Note: The structure of a valid access-token response is relevant if we use the low-level WLAuthorizationManager class and manage the OAuth interaction between the client and the authorization and resource servers yourself, or if we use a confidential client. If you are using the high-level WLResourceRequest class, which encapsulates the OAuth flow for accessing protected resources, the security framework handles the processing of access-token responses for you. See Client security APIs and Confidential clients.

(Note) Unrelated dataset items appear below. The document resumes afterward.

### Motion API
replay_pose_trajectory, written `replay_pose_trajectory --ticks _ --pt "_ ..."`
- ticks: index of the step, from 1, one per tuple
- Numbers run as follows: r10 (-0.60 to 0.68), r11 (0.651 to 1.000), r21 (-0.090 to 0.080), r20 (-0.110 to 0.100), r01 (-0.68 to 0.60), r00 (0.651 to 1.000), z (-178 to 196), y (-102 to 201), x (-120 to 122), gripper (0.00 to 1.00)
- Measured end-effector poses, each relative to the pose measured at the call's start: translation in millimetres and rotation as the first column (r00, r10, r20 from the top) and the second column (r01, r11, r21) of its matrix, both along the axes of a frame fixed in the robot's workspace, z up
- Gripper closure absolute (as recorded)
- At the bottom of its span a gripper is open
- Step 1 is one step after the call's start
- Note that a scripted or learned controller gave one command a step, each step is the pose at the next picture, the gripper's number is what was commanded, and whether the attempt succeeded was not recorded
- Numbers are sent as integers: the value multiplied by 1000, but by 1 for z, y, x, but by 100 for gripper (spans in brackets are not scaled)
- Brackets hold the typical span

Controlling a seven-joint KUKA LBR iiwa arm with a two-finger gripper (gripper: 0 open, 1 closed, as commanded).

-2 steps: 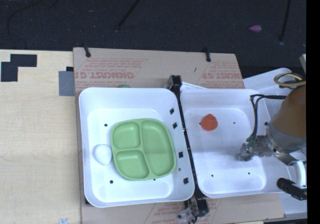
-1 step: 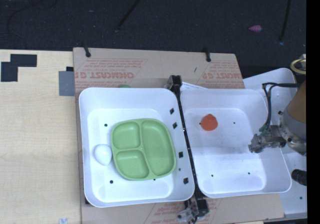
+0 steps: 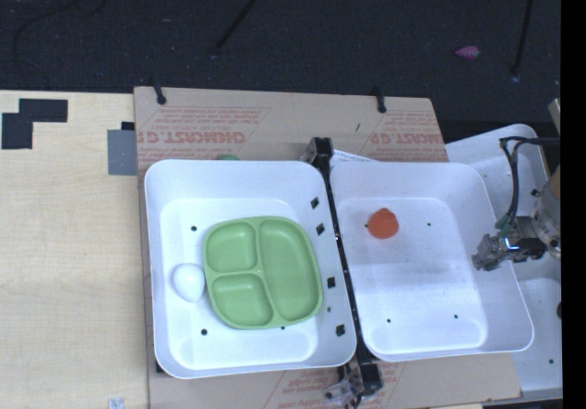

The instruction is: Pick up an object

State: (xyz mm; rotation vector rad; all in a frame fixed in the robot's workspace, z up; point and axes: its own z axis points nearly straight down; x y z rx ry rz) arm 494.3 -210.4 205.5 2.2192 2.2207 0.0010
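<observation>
While claw point(image 3: 499, 252) state unclear, left bin point(image 3: 174, 188) holds green tray point(image 3: 263, 272), white egg point(image 3: 189, 282), right bin point(image 3: 476, 188) orange ball point(image 3: 383, 223).

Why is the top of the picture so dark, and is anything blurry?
In the camera view, the floor behind the bench is dark and dimly lit, while the two white bins glare brightly. The green plate and orange object look fairly clear with soft edges. The white ball nearly melts into the bin, and the tool at the right looks small and fuzzy.
</observation>
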Motion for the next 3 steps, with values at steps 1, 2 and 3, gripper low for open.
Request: replay_pose_trajectory --ticks 1,2,3 --pt "1 1000 0 0 -1 1000 45 -1 1 100" --pt "4 1000 3 -3 -4 1000 51 48 20 100" --pt "5 1000 3 -4 -5 1000 51 104 45 100"
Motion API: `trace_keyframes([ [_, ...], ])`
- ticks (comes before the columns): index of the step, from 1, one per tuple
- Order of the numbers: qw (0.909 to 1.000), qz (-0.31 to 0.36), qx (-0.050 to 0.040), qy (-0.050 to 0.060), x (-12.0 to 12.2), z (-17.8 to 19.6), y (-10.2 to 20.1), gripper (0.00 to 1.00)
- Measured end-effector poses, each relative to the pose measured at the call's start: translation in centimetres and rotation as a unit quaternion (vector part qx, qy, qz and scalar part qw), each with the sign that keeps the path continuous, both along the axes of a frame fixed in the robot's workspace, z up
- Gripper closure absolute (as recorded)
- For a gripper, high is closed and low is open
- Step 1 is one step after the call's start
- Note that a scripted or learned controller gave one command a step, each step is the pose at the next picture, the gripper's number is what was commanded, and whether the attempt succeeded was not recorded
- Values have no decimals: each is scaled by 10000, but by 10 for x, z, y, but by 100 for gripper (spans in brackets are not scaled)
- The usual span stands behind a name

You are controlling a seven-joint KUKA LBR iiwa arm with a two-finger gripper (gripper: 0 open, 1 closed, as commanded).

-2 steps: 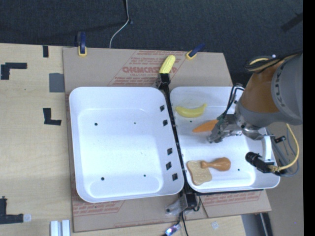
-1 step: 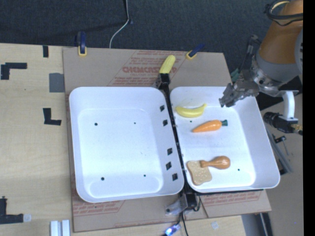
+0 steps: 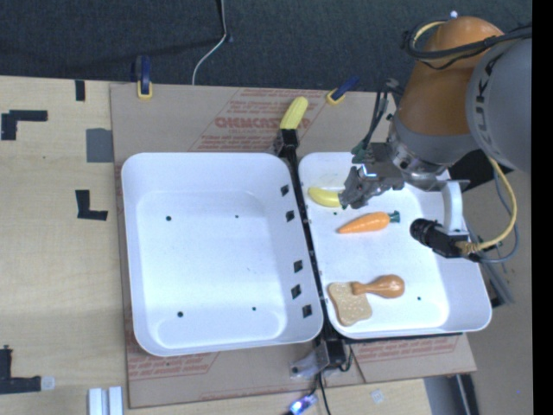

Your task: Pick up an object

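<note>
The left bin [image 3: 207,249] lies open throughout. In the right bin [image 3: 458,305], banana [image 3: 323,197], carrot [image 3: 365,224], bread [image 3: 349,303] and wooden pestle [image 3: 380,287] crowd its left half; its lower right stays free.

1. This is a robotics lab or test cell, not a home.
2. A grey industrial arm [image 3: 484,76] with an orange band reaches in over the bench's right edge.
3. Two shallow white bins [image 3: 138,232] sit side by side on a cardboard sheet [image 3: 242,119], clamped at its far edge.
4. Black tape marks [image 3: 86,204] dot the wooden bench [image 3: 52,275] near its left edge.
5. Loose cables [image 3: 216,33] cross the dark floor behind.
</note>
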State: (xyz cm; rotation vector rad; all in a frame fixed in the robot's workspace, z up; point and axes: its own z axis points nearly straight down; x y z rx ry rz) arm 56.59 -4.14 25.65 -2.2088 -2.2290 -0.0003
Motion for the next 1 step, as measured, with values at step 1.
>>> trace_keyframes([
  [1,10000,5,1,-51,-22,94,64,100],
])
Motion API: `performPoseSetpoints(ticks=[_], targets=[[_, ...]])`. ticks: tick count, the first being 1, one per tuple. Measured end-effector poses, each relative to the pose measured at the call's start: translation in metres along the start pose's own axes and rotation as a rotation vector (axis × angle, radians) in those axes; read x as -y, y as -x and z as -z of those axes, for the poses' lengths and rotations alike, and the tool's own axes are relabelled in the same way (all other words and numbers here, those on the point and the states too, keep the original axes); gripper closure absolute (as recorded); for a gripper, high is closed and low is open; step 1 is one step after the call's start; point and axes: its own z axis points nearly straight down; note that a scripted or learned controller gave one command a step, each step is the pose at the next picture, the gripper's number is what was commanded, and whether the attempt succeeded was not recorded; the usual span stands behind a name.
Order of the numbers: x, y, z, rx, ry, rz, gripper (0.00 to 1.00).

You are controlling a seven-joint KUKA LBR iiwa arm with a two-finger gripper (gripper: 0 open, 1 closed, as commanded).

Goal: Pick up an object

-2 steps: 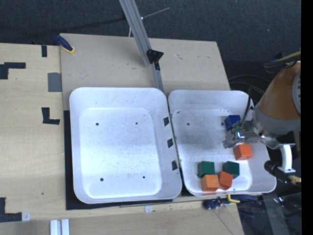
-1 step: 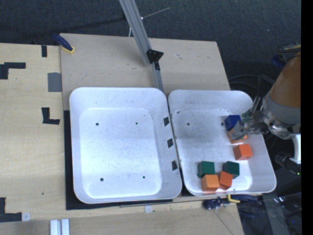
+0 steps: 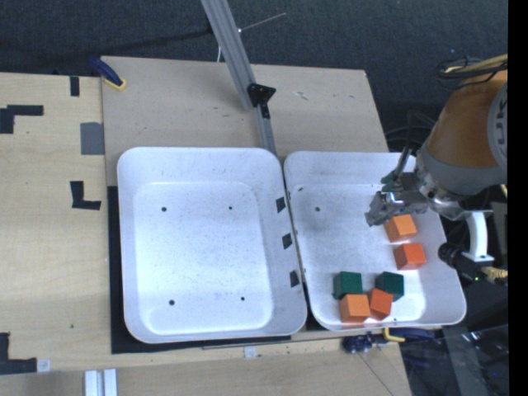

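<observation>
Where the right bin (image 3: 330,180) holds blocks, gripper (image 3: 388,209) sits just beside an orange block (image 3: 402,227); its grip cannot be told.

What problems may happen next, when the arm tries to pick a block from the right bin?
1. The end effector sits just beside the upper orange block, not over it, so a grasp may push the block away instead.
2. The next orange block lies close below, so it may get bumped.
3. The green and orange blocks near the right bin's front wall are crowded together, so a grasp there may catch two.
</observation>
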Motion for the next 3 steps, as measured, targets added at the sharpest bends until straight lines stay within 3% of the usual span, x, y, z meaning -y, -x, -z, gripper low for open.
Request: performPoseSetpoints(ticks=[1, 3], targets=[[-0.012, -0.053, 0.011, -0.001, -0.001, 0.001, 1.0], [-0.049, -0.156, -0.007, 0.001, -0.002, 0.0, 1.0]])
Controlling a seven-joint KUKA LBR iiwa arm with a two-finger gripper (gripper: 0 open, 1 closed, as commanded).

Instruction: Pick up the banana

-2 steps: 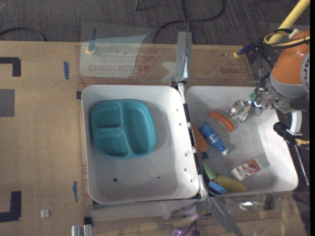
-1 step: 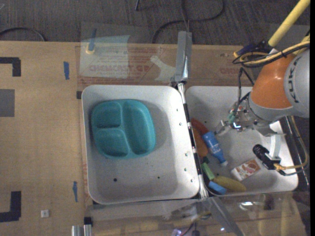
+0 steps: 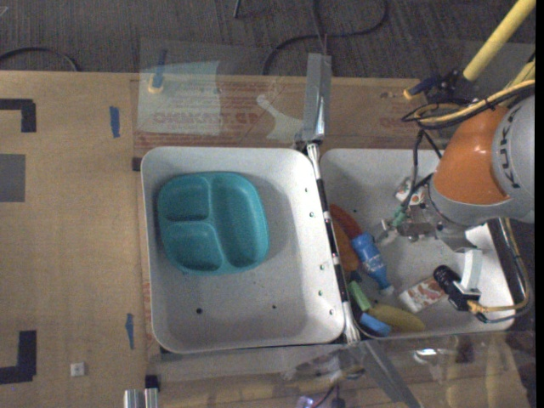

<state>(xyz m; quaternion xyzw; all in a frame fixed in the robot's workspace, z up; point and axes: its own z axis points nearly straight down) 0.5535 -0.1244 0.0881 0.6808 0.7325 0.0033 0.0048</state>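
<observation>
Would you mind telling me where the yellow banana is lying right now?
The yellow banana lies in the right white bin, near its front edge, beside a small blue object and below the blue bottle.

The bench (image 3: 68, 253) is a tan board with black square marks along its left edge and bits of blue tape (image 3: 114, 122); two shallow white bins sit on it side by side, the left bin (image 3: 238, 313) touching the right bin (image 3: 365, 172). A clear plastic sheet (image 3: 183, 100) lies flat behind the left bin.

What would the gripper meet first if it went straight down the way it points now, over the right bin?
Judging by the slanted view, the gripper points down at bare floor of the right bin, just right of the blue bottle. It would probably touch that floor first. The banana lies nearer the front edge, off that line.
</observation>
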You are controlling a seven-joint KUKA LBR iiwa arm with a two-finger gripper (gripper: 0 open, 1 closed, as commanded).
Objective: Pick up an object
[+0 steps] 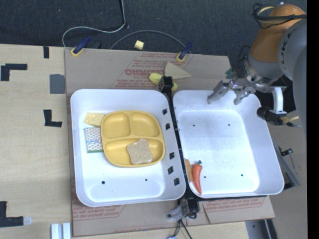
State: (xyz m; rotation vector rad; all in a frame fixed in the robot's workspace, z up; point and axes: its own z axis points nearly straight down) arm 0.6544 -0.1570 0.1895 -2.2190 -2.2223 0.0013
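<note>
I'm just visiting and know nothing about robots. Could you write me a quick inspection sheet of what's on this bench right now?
Surface: two white bins, left bin and right bin, on cardboard.
Job's things: toy carrot in the right bin's near-left corner.
Clutter: yellow divided plate in the left bin, bread slice in it; two small cards beside it.
Grippers: claw open, over the right bin's far edge, holding nothing.
Cables: black cable behind the bench.
Surroundings: dark floor.
</note>
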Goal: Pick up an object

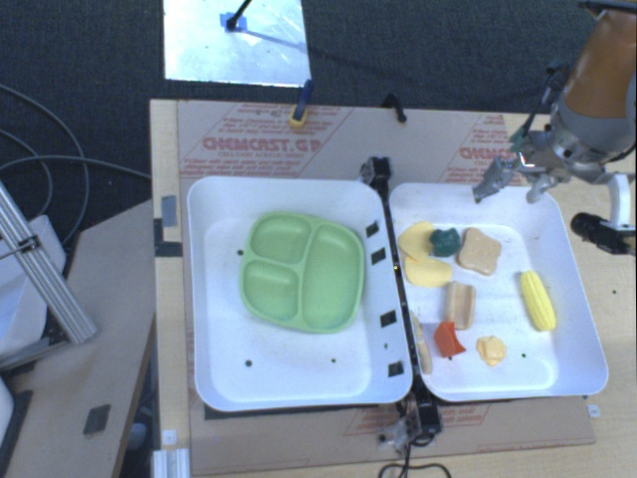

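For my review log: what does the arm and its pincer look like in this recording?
The arm enters at upper right: a rounded orange band above a silver-grey wrist section. Below it sits the pincer, with two slim grey metal fingers splayed apart. A thin dark cable runs beside the wrist, and a small red-and-green spot marks the wrist near the finger base.

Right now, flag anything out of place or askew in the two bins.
Nothing stands out. The green plate lies flat in the left bin; the toy foods, including the corn, lie loose in the right bin.
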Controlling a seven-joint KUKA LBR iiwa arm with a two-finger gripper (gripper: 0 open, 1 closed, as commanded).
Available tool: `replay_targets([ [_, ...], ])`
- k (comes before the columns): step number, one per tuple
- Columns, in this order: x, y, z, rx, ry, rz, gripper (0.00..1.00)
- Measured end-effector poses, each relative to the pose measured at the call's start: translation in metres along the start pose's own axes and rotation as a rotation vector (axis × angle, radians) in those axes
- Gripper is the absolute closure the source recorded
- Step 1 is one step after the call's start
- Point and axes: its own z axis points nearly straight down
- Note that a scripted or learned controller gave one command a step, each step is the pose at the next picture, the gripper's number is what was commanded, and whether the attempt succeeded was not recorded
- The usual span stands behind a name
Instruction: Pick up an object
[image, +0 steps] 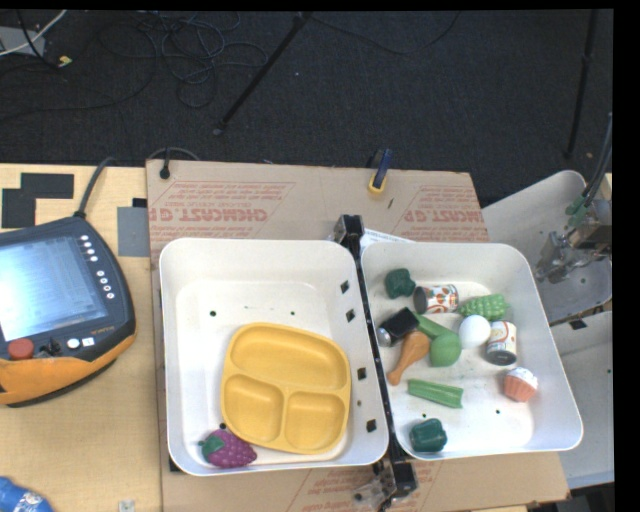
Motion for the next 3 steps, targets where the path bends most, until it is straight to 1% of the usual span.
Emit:
replay_targets([
  [1, 0.080, -0.006, 0.021, 0.020, 0.005, -0.005, 1.00],
  [2, 0.190, -0.051, 0.015, 0.020, 0.006, -0.010, 1.00],
  [3, 0.177, -0.048, -0.040, 0.014, 0.003, 0.002, 1.00],
])
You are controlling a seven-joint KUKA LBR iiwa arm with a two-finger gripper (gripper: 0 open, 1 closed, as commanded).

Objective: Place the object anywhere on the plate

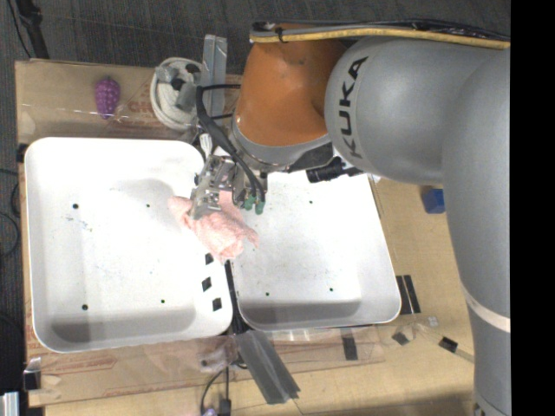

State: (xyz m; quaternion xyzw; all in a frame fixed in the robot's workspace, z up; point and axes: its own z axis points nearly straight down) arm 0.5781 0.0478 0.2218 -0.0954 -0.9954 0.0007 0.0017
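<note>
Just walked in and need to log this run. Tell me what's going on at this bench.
A grey KUKA arm reaches in from the right, its gripper low over the inner edge of the left white bin. A soft pink object lies right under the gripper, at the seam where the left bin meets the right white bin. Whether it is gripped cannot be told. A small purple item sits on the bench behind the bins.

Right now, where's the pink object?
The pink object lies at the left bin's right edge, over the seam with the right bin, just below the gripper.
</note>
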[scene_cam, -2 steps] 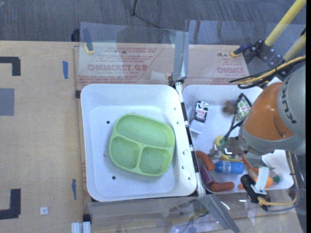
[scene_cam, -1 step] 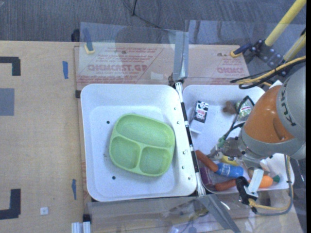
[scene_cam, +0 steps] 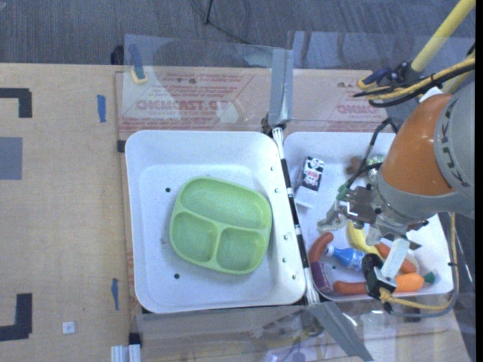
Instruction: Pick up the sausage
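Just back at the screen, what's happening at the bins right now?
The grey and orange arm reaches over the right bin, its gripper low above the toy food heaped at the near end. The sausage lies on the bin floor by the left wall, beside the banana; I see nothing held. The left bin carries a green divided plate.

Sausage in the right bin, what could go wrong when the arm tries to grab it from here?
1. The sausage lies in a crowd: a banana and a blue item sit right beside it, so the gripper may catch one of those instead.
2. It lies near the left wall of the right bin, which could block a clean descent.
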`<control>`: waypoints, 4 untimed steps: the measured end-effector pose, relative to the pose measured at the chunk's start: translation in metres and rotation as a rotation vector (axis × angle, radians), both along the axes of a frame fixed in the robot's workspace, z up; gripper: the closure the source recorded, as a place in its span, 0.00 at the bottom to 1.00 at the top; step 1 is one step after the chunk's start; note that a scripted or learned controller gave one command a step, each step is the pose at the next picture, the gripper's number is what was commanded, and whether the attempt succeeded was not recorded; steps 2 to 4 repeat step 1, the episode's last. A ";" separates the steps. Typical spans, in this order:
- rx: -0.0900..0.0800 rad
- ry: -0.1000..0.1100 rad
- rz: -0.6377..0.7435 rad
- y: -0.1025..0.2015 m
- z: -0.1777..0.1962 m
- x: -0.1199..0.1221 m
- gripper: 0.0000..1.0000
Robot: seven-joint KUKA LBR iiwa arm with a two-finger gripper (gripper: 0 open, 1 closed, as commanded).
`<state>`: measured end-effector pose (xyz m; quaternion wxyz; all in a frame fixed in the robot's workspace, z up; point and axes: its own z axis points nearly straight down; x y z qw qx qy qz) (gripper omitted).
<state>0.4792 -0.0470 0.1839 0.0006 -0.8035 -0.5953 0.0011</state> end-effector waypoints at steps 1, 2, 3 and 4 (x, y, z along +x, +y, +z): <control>0.001 0.003 -0.232 -0.083 -0.084 -0.001 0.00; 0.001 0.003 -0.232 -0.083 -0.084 -0.001 0.00; 0.001 0.003 -0.232 -0.083 -0.084 -0.001 0.00; 0.001 0.003 -0.232 -0.083 -0.084 -0.001 0.00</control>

A successful HTTP response to an access-token request contains a JSON object with the access token and additional data. Following is an example of a valid-token response from the authorization server; (actual access tokens are longer than shown in the example):
HTTP/1.1 200 OK Content-Type: application/json Cache-Control: no-store Pragma: no-cache { "token_type": "Bearer", "expires_in": 3600, "access_token": "yI6ICJodHRwOi8vc2VydmVyLmV4YW1", "scope": "scopeElement1 scopeElement2" }The token-response JSON object has these property objects:
- token_type - the token type is always "Bearer", in accordance with the OAuth 2.0 Bearer Token Usage specification.
- expires_in - the expiration time of the access token, in seconds.
- access_token - the generated access token.
- scope - the requested scope.
The expires_in and scope information is also contained in the token (access_token). See Structure of the MobileFirst access token.